▶ TO DO:
Find all lines in the records that include the word "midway", and copy them out.

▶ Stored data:
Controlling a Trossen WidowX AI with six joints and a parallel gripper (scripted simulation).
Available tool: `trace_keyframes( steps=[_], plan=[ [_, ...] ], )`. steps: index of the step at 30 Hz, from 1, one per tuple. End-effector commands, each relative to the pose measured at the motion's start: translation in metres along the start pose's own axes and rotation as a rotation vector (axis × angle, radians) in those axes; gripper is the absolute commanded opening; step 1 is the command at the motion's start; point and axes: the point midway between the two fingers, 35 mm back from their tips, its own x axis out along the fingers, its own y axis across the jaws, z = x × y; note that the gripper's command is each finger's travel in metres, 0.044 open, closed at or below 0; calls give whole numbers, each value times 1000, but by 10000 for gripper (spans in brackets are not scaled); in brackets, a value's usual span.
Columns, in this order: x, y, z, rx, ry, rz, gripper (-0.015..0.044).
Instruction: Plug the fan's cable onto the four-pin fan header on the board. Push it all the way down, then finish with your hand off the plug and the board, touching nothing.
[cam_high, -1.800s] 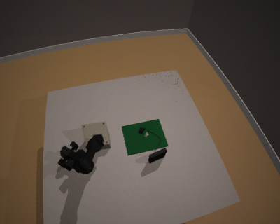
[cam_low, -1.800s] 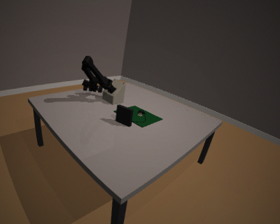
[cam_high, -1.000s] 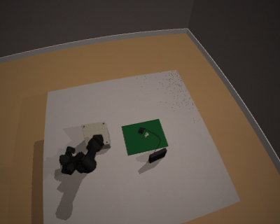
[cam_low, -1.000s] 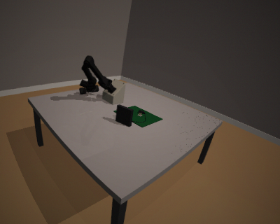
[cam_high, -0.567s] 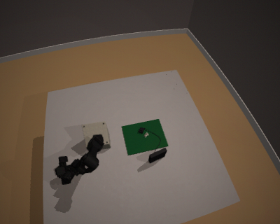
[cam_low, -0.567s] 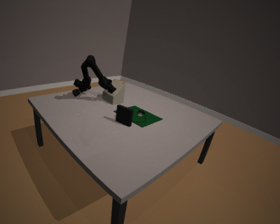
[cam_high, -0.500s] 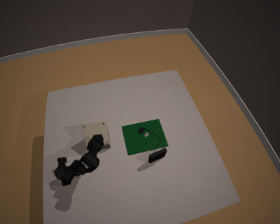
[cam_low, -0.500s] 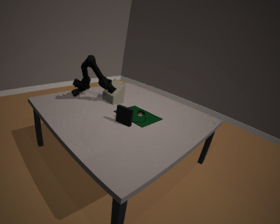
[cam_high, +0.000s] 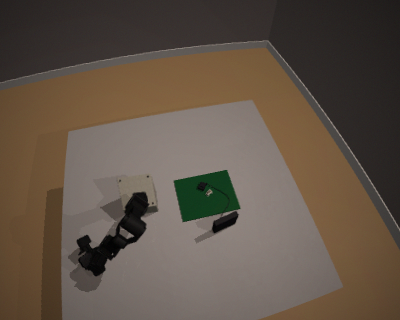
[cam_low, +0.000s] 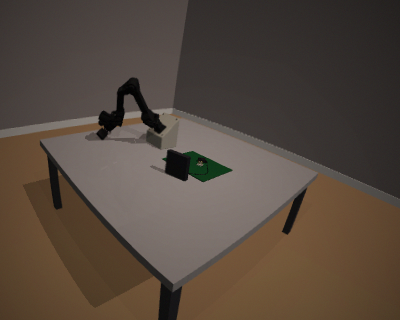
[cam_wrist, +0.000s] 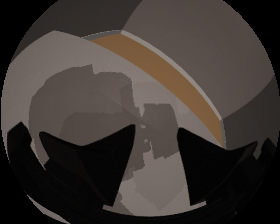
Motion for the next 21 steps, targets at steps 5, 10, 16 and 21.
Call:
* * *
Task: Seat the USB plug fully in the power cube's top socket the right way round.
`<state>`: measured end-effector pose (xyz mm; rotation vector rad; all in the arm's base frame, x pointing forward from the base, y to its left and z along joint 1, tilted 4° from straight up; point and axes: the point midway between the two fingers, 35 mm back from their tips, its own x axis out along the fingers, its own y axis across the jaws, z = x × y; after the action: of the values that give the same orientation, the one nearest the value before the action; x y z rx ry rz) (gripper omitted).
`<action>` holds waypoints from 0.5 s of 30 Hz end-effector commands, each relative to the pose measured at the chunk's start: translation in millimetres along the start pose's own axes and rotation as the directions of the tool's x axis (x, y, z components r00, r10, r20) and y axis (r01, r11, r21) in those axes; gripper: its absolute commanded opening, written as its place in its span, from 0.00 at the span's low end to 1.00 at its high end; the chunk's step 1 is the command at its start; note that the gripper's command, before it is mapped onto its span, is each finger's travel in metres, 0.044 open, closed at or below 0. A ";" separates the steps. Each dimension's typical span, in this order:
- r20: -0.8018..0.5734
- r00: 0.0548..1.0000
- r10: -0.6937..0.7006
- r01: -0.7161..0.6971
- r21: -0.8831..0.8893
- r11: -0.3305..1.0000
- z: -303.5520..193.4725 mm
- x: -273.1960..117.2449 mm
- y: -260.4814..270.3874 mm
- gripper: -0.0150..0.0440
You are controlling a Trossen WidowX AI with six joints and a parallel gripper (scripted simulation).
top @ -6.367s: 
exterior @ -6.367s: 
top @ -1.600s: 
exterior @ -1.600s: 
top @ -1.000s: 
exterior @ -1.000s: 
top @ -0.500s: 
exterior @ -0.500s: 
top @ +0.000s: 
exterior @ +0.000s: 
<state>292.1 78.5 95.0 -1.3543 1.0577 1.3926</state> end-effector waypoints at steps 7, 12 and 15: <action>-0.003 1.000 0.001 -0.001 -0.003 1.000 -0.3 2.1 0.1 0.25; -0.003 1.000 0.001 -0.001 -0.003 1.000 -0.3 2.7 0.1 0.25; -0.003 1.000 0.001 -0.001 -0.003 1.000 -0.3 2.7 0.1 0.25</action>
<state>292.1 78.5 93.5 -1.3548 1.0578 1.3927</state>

▶ RESULT BELOW:
Available tool: `trace_keyframes( steps=[_], plan=[ [_, ...] ], )`. steps: index of the step at 30 Hz, from 1, one per tuple. End-effector commands, each relative to the pose measured at the motion's start: translation in metres along the start pose's own axes and rotation as a rotation vector (axis × angle, radians) in those axes; gripper is the absolute commanded opening; step 1 is the command at the motion's start; point and axes: the point midway between the two fingers, 35 mm back from their tips, its own x axis out along the fingers, its own y axis across the jaws, z = x × y; note that the gripper's command is each finger's travel in metres, 0.044 open, closed at or below 0; calls give whole numbers, each value times 1000, but by 10000 for gripper (spans in brackets are not scaled); in brackets, a value's usual span.
`<state>`: measured end-effector pose (xyz mm; rotation vector rad; all in the arm's base frame, x pointing forward from the base, y to its left and z along joint 1, tilted 4° from straight up; point and axes: the point midway between the two fingers, 35 mm back from their tips, its own x axis out along the fingers, its own y axis across the jaws, z = x × y; after the action: of the values that give the same orientation, the one nearest the value before the action; x y z rx ry rz) (gripper omitted).

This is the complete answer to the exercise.